── Data shown ──
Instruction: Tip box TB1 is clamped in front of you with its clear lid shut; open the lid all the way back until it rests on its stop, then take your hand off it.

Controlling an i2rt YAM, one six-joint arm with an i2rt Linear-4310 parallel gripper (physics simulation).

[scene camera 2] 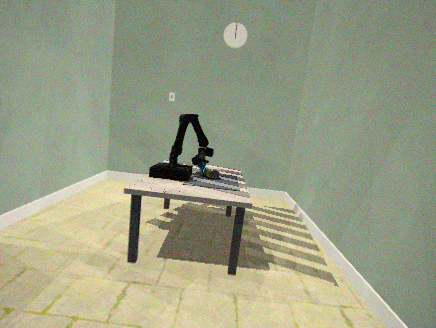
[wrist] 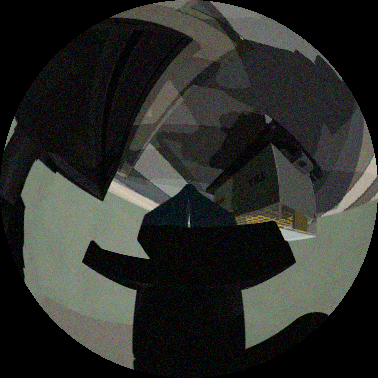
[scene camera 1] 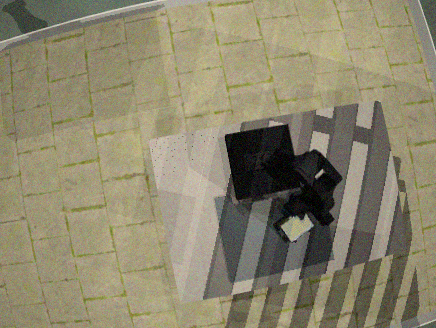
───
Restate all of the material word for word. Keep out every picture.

Instruction: Tip box TB1 is clamped in front of you with its clear lid shut; open the lid all the way back until it rests on its stop, then take your hand off it.

Controlling an i2rt YAM, one six-joint arm with an i2rt Linear-4310 parallel gripper (physics simulation).

[scene camera 2] 
[wrist] 
[scene camera 1] 

What this exercise needed has been supplied.